In a direct sense, they impact recreation by creating huge fouling communities that need to be dealt with by recreational boaters, operators of marinas, those maintaining buoys, and so on.
There are certainly impacts on the economy. An example is the zebra mussel of the Great Lakes, Dreissena polymorpha. This small, fingernail-sized fouling mussel is native to the Black Sea of Asia. Since its introduction to North America in the 1980s, it has spread rapidly to all of the Great Lakes, the Mississippi River, and many other waterways. Hundreds of millions of dollars have been spent by the U.S. and Canada on the zebra mussel invasion.
The North American comb jelly collapsed the anchovy and other fisheries in the Black Sea, an industry worth hundreds of millions of dollars a year.
In California, a tiny sabellid worm from South Africa has impacted the abalone aquaculture industry.
There are also human health impacts with the movement of bacteria, such as cholera, in ballast water.
So the list is long, almost as long as the number of species that are invaders.
Why is it that some exotics seem benign to the environment while others take over their new home?
Carlton: Some exotic species become abundant very quickly. But we’re not so sure that any species is benign. Every species entering a new environment that becomes established is using space, using food, and using other resources. So the question of “benign” may be more a human value and human impact question, rather than impact on the environment. If we have a small introduced crustacean, a small worm, or a small mollusk, which displaces or replaces a native species, that’s not benign. The invasive species may not have a direct first-order human impact on society, but hundreds of species have invaded which have probably vastly altered the biodiversity of American waters and the seascape.

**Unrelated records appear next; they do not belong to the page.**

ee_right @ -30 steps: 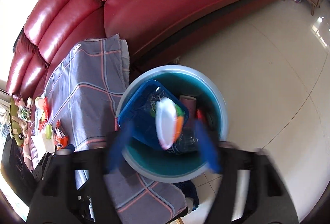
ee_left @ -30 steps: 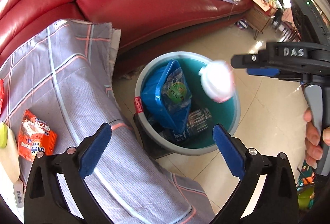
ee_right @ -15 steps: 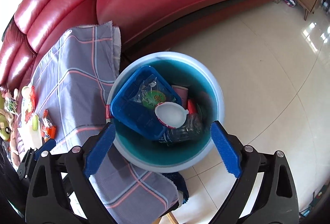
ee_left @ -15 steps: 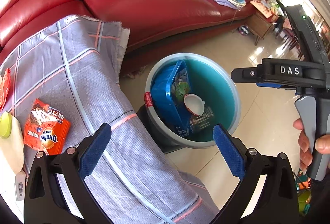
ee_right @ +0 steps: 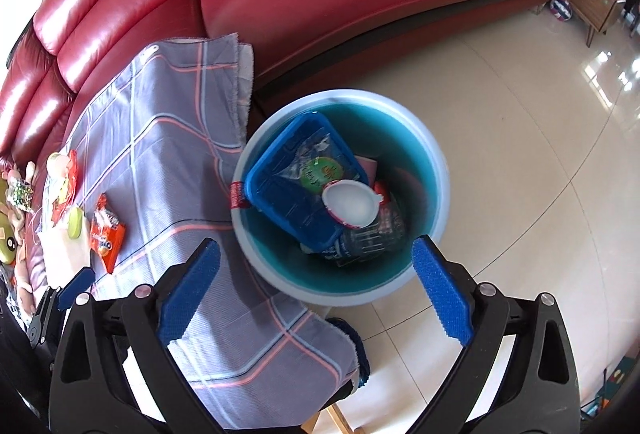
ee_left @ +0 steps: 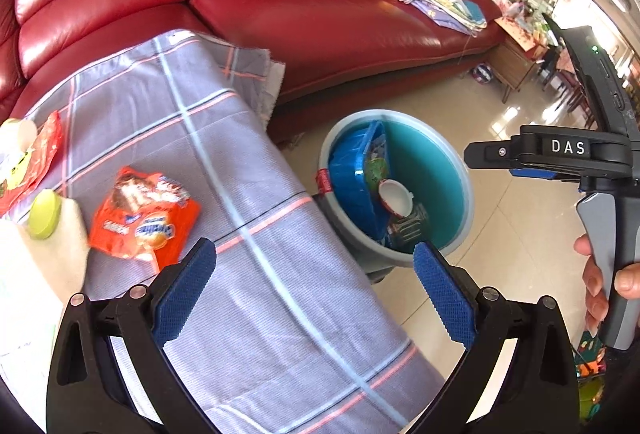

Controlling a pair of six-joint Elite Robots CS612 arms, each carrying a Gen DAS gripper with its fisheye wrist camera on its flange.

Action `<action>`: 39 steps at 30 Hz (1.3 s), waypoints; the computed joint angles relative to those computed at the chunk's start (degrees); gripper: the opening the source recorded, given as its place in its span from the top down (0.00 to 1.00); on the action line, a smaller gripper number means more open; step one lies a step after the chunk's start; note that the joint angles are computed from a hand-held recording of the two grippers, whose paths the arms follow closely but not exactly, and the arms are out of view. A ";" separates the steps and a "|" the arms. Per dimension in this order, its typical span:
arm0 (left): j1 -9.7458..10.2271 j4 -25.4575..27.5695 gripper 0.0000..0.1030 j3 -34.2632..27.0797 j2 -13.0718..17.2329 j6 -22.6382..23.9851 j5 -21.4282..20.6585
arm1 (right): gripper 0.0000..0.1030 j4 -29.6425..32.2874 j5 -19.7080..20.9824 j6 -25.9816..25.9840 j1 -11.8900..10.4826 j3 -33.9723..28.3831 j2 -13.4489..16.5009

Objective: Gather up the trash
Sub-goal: 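Move both tools back over the cloth toward the snack bag and paper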

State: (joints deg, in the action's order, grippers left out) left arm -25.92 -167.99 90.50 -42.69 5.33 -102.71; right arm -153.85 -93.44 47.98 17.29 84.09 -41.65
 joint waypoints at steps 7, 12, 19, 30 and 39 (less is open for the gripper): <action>2.31 -1.79 0.04 1.54 -0.96 -2.53 1.11 | 0.10 1.64 0.80 -1.62 1.78 -3.63 1.35; 4.06 -2.28 0.04 2.25 -1.36 -3.84 2.60 | 0.10 2.95 1.46 -3.30 2.98 -6.74 2.70; 6.94 -1.60 0.04 1.67 -1.08 -6.68 5.90 | 0.10 6.59 3.03 -5.56 4.36 -12.53 5.55; 11.48 2.32 0.04 -3.31 1.17 -11.88 6.28 | 0.10 16.15 7.78 -11.68 5.92 -30.08 15.05; 13.04 4.71 0.04 -6.25 2.80 -13.03 5.15 | 0.10 24.15 9.36 -13.68 6.57 -44.20 23.17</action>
State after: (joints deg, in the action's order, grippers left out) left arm -12.88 -163.28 84.24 -39.89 -7.69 -97.56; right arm -129.70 -84.08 34.30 23.85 39.90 -18.48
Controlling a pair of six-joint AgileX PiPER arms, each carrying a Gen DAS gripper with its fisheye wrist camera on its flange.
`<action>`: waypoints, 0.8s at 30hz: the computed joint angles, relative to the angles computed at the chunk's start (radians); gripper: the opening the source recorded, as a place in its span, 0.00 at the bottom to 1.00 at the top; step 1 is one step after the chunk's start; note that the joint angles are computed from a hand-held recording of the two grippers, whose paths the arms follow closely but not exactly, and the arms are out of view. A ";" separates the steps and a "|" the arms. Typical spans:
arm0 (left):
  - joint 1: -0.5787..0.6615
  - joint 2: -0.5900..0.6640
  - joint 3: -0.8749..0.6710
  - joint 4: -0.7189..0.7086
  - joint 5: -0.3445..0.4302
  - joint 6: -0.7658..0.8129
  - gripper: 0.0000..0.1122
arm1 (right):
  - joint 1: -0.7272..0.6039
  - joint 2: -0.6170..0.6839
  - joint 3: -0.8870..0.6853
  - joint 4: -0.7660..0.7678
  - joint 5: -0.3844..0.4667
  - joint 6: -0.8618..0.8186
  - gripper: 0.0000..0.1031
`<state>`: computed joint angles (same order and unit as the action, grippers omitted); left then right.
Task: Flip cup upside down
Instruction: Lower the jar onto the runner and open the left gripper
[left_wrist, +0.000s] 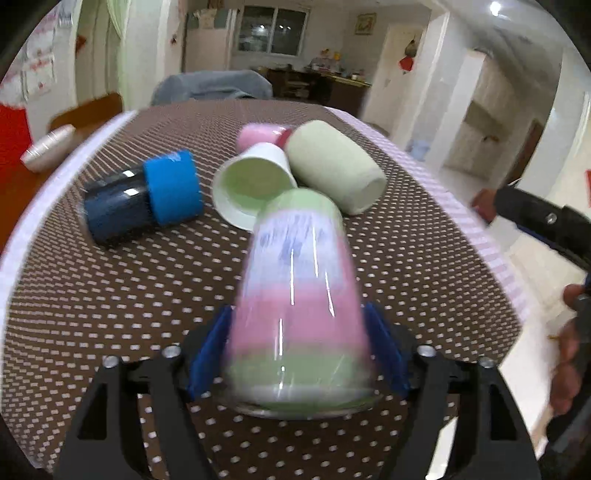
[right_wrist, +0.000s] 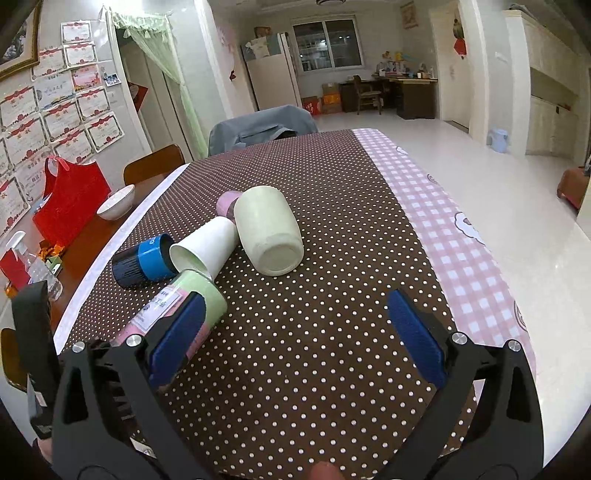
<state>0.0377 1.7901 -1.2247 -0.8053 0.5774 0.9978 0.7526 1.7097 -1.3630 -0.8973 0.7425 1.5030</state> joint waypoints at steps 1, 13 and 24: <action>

I don’t know if we can actually demonstrate that any exotic is benign, whether it’s terrestrial, freshwater, or marine. They all impact the environment as they establish themselves. Some of them become very abundant. Others spread more rapidly than others. It’s often a species-specific case. It has to do with their reproductive biology, the kind of habitat they occupy, their mechanisms of dispersal, the kind of food resources they need. Because of these and other variables, it’s often hard to predict whether a given species will spread rapidly or not unless we know that it’s the kind of species that spreads rapidly from its previous history, but even then there are surprises.
How can the general public help in the control of marine exotics?
Carlton: The public can help in two major ways: prevention and monitoring. The public is often involved advertently or inadvertently in the release of exotic species into the environment. Many exotics are sold to the public by aquarium stores, pet shops, nurseries, and even on the Internet. For various reasons, some people will actually release these into lakes, salt water, and public parks. These releases have led to some outstanding invasions. Just a basic awareness of protecting the environment by not releasing nonnative species is critical.
The other way the public can help is by monitoring the environment. This is very important to controlling invasive species. The public are often the first to notice new invasions. For example, there are millions of people walking the beaches and in our national forests compared to the relatively small number of biologists studying invasive species in the field. The public are the biologist’s eyes. When people notice some new animal or plant they’ve never seen before, they should bring it to the local nature center, the local museum, the local Sea Grant office, or the local college. Finding incipient, new populations will help tremendously in eradicating the species when their numbers are small. It’s a major management tool.